Sous ses airs de série d’action, When Heroes Fly est en réalité très subtile et regorge d’idées géniales de mise en scène, notamment lorsqu’elle traduit le traumatisme que ces ex-soldats trainent depuis la guerre du Liban. Suivre ce quatuor d’élite déterminé à sauver l’une des leurs garantit une expérience haletante, entre un présent au cœur de la jungle et des labyrinthiques villes colombiennes et flash-back traumatiques dans un Liban apocalyptique. En se positionnant dans le sillage de séries telles Hatufim (et de son remake américain Homeland) ou Hostage (précédente série de son créateur), Omri Givon prouve une nouvelle fois le savoir-faire israélien en matière d’efficacité narrative et d’écriture à suspens.

RUSSIE

Smeshariki. Dezha vyu (Russie)

Conseillé par Marie Hirtz (D2A promo 2018-2019)

« Smeshariki. Dezha vyu » (en Français : « Kikoriki : Déjà vu ») est un film d’animation russe réalisé par Denis Chernov et produit par Riki Group et Odin’s Eye Entertainment. Il est sorti pour la première fois en salle le 18 avril 2018 en Russie.

Dans ce troisième volet de la saga Kikoriki, Krash un des personnages du dessin animé décide de donner à son meilleur ami Barry une fête d’anniversaire inoubliable. Il contacte l’agence DejaVu, qui organise des aventures passionnantes dans le temps donc ils peuvent aller dans le passé, le futur peu importe ! Mais un accident cataclysmique survient après que l’équipage de Kikoriki n’ait pas suivi les règles et dispersé le groupe dans le temps.

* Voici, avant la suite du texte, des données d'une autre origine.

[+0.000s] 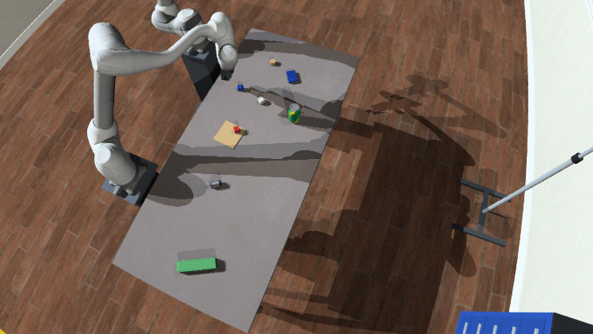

Krash, doit retrouver ses amis à travers le temps à l’aide de son « double » d’un autre temps et d’un autre lieu.

Les Kikoriki sont des personnages en forme de balles. Ces petites créatures évoluent dans un monde marqué par l’absence de personnages négatifs. Ce film fait partie des programmes dits « éducatifs » : Sans être moraliste, il surfe sur la vague des films d’animation où les valeurs telles que le respect, l’humour, l’entre-aide sont mis en avant.

Ce qui fait l’atout de ce programme, c’est qu’il existe déjà une série avec 6 saisons dont une 7ème en production et plus de 200 épisodes déjà produits et diffusés. Deux films sont déjà sortis en salle avant ce troisième volet : « Kikoriki : team invincible » (2011) et « Kikoriki : legend of the golden dragon » (2016). Egalement, il y a eu la mise en scène d’une pièce de théâtre et la commercialisation de nombreux produits dérivés.

On peut en conclure que cette aventure palpitante de voyages à travers les époques convient à tous les âges du monde !

КУХНЯ ou The Kitchen (Russie)

Conseillé par Victor Haond (D2A promo 2018-2018)

Sitcom : 20 x 25’

Max rêve de devenir un grand chef depuis tout petit. À la fin de ses études et de son service militaire il se rend à Moscou pour essayer de convaincre le chef du plus grand restaurant du pays, « Le Claude Monet », de l’intégrer dans sa brigade. Mais cela ne va être aussi simple que prévu et Max va se rendre compte que savoir cuisiner ne suffira pas pour intégrer l’équipe du restaurant.

Avec des situations et une mise en scène totalement décalée, cette série humoristique a fait les heures de gloire de la chaîne russe STS et a gagné de nombreux prix aux APKIT Awards.

Cette série permet de montrer la cuisine d’un restaurant gastronomique de l’intérieur de manière totalement inédite.